Charisma Acey

Research Expertise and Interest

water, sanitation, basic services delivery, food justice, urban agriculture, poverty alleviation, environmental sustainability, environmental justice, urban governance, participatory planning, community-based development, international development, development planning, sustainable development, African studies

Research Description

Charisma Acey is an associate professor in the Department of City and Regional Planning. Her background includes work, research and travel to countries in West Africa, southern Africa and Central America. Her work focuses on local and regional environmental sustainability, with a focus on poverty reduction, urban governance, environmental justice, and access to basic services. Her work relies on both quantitative and participatory, qualitative research approaches to understanding individual and household demand for improved infrastructure and environmental amenities. Current and past research projects, teaching and service learning courses have focused on addressing barriers to sustainable development such as human-environment interactions at multiple scales in urban areas around the world, poverty and participatory approaches to governance and development, the financing and sustainability of publicly provided services and utilities such as water and sanitation, local and regional food systems, environmental justice, and urbanization domestically and globally.

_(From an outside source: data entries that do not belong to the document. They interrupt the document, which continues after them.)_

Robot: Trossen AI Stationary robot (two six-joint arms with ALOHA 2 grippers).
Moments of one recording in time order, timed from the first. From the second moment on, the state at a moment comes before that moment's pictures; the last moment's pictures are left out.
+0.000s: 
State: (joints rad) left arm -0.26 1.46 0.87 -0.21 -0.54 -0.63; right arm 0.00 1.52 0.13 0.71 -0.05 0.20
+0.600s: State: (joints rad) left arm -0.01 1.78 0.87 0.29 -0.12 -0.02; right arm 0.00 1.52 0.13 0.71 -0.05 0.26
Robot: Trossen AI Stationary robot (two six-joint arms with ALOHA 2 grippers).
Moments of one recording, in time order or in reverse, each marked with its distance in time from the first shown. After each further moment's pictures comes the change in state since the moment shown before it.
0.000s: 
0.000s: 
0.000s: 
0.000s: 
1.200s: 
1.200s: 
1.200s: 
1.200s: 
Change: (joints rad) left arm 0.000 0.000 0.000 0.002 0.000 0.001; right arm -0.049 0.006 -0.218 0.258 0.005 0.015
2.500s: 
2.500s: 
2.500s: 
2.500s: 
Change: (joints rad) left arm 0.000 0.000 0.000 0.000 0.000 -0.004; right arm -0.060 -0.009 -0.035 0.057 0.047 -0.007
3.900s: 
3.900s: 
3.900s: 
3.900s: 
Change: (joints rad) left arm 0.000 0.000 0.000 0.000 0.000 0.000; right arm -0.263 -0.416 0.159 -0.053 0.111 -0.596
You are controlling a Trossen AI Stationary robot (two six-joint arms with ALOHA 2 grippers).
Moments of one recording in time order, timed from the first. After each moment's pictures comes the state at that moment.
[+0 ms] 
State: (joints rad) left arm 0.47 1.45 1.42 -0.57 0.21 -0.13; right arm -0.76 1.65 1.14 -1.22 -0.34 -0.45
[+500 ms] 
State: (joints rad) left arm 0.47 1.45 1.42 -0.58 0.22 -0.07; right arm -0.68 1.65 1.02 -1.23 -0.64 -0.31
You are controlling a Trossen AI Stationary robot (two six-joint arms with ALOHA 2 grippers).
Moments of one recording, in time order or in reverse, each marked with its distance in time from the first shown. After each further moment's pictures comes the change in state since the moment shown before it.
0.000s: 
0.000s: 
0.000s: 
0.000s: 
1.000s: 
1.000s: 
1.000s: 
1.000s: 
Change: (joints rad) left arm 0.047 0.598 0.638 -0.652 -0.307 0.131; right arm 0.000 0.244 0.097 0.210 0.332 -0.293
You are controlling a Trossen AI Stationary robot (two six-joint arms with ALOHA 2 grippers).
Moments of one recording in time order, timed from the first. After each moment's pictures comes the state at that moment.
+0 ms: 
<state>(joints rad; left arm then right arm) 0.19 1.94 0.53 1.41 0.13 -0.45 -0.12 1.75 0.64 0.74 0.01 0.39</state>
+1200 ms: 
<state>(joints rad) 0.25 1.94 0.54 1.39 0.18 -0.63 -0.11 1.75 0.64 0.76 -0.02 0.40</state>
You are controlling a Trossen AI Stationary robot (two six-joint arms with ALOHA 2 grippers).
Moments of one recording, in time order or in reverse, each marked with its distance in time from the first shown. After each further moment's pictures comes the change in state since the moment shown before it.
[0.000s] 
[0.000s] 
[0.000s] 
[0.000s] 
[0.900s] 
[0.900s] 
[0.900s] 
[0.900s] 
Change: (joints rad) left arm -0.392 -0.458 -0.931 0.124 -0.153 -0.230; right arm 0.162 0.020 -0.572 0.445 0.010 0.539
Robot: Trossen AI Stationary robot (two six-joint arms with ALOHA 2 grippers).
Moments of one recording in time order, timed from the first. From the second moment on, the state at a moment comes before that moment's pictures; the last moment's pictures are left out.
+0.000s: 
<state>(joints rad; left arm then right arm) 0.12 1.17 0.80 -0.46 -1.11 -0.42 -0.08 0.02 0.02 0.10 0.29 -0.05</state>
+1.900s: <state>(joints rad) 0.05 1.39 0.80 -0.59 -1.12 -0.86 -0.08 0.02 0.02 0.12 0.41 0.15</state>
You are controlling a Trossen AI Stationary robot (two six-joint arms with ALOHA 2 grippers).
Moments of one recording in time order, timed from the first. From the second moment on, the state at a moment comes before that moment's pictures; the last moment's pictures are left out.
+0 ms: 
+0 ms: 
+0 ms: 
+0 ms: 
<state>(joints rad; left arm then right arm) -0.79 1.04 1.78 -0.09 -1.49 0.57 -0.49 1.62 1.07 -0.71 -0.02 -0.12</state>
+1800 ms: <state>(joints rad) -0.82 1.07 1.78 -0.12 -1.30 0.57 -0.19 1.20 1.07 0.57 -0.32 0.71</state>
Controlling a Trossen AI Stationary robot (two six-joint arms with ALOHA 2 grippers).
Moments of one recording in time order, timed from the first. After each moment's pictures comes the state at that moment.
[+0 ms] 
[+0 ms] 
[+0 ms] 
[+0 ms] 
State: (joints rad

Recent and ongoing research includes fieldwork in Ghana, Kenya, Nigeria and Uganda exploring sustainable household scale alternative energy solutions and access to basic services such as water and sanitation. She also has worked on participatory re-zoning for local healthy food systems and sustainability planning in the San Francisco East Bay, Columbus, Ohio, and Portland, Oregon. Prior to joining UC Berkeley, Professor Acey was an assistant professor of city and regional planning in the Austin E. Knowlton School of Architecture at The Ohio State University, with a joint appointment with the Kirwan Institute for the Study of Race and Ethnicity where she worked on global food justice issues and mapping geographic differences in resources and opportunities at the metropolitan scale. Her background includes six years of international work as a senior manager for relief and development NGOs working in countries in West Africa, southern Africa and Central and South America. She has also served as a U.S. State Department Fellow in Malawi and an American Marshall Memorial Fellow to Europe.